Cost for hospitalization, during which ECMO support was used, was calculated from hospital charges reported in the 2012 Health Care Cost and Use Project Kid's Inpatient Database. Patients were categorized into 6 diagnostic groups: (1) cardiac surgery; (2) nonsurgical heart disease; (3) congenital diaphragmatic hernia; (4) neonatal respiratory failure; (5) pediatric respiratory failure; and (6) sepsis. We categorized cost into 4 groups based on quartiles. We compared ECMO cost with hospital cost for bone marrow, liver, and kidney transplants performed during the same year.
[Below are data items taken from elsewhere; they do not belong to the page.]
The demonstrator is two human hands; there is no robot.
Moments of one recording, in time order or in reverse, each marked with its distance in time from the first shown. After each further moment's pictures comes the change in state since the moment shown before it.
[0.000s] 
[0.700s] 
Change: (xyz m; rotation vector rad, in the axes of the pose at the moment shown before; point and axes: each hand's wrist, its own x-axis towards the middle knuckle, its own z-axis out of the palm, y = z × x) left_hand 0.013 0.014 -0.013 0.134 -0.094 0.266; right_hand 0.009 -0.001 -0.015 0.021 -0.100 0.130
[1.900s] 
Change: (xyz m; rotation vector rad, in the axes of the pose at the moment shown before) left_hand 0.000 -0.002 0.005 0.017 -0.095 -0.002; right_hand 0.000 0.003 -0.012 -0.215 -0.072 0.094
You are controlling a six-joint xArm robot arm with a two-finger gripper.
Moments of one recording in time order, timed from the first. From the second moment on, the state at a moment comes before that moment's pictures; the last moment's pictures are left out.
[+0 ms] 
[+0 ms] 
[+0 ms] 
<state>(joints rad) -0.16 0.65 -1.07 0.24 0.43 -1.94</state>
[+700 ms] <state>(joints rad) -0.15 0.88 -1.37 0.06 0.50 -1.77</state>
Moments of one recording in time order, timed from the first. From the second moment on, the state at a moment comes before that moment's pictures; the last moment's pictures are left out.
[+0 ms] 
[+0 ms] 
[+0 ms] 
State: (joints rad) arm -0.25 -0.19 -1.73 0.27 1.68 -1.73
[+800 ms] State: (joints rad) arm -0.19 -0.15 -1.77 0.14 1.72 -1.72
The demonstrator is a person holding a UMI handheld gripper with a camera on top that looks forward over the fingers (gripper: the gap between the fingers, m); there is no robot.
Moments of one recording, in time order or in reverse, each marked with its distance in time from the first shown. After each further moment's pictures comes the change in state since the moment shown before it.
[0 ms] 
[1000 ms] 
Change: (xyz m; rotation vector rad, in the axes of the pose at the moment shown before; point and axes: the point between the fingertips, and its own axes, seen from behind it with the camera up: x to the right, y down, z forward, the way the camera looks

Median hospital cost for children supported with ECMO (n = 1465) was $230 425 (IQR: $126 599-$420 960). In a multivariable model, lower cost was associated with neonatal respiratory failure (OR: 0.19) and sepsis (OR 0.53) compared with cardiac surgery (OR: 1.88), whereas greater cost was associated with smaller hospital bed-size <99 (OR: 3.49) and 100-399 beds (OR: 3.03) compared with hospitals >400 beds, hospital location (Midwest [OR: 1.74] and West [OR 2.18] compared with North-East), and complications such as renal failure (OR: 3.77) and thromboembolic complications (OR 1.60). Hospital cost per survivor was greater for ECMO ($519 450) than bone marrow transplantation ($207 212), liver ($231 755), or kidney transplantation ($82 008) groups.


Hospitalization cost for children supported with ECMO is high. Diagnosis, hospital characteristics, and presence of complications are associated with increased cost.